**Activity:** Across the listing, how many lines contain "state"? The reply is the number alone.

START Exercise data

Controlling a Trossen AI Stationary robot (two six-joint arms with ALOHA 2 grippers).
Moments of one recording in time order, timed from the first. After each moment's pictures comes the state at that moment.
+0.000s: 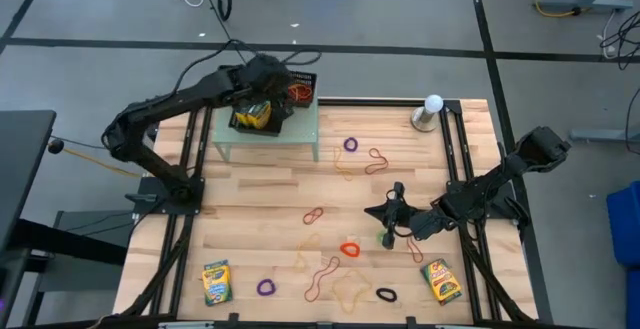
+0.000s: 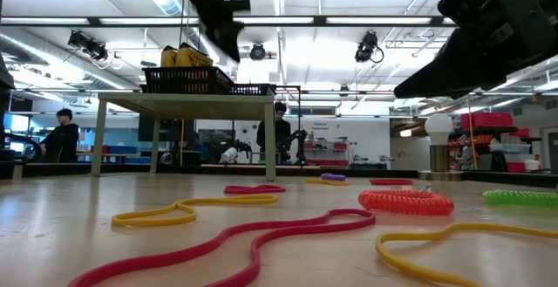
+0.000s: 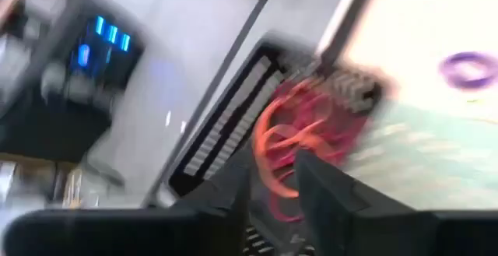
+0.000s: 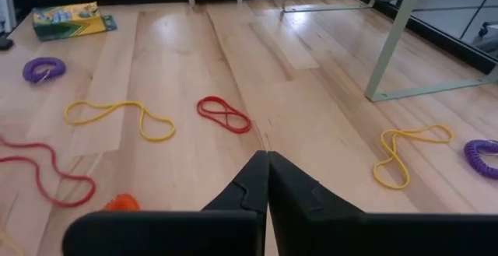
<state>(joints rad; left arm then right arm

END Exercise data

**Result of the task:** 2